◆ WHAT TO DO: Go through the data below and return each line where the string "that" occurs.

Segment Start: TASK DATA

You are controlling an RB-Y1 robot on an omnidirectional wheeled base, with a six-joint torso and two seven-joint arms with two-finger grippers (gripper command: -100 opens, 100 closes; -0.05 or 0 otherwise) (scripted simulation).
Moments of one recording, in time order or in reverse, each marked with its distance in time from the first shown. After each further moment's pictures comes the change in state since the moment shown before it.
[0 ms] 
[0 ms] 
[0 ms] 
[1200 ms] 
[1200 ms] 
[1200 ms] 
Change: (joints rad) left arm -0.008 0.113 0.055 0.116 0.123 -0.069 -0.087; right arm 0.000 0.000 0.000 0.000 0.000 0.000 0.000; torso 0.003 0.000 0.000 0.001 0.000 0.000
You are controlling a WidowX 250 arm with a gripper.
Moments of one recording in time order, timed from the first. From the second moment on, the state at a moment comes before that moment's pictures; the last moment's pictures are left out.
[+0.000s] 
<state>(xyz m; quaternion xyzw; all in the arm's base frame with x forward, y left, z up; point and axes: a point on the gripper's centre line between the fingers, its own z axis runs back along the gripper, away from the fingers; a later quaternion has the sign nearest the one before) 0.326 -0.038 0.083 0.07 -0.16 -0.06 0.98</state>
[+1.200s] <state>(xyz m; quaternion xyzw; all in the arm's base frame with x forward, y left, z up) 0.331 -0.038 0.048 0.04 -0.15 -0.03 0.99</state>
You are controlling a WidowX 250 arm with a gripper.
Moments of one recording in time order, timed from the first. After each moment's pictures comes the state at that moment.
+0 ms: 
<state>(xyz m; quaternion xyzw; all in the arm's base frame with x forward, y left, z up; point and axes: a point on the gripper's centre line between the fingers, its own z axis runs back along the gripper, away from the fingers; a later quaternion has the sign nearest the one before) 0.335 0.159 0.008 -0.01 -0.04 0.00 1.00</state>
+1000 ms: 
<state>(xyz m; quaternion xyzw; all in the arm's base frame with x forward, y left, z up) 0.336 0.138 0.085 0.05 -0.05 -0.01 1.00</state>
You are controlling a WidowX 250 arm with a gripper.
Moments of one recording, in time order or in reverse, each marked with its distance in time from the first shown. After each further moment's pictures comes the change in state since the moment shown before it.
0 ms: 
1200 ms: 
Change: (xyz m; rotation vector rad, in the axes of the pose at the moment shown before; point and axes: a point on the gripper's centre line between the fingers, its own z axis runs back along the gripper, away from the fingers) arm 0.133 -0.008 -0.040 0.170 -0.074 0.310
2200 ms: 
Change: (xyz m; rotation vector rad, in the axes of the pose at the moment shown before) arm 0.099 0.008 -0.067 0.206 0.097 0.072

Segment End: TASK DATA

◆ RESULT:
Moments of one recording in time order, timed from the first. From the second moment on, the state at a moment comes before that moment's pictures; the last moment's pictures are left out.
Moments of one recording in time order, timed from the first. After each moment's pictures comes the state at that moment.

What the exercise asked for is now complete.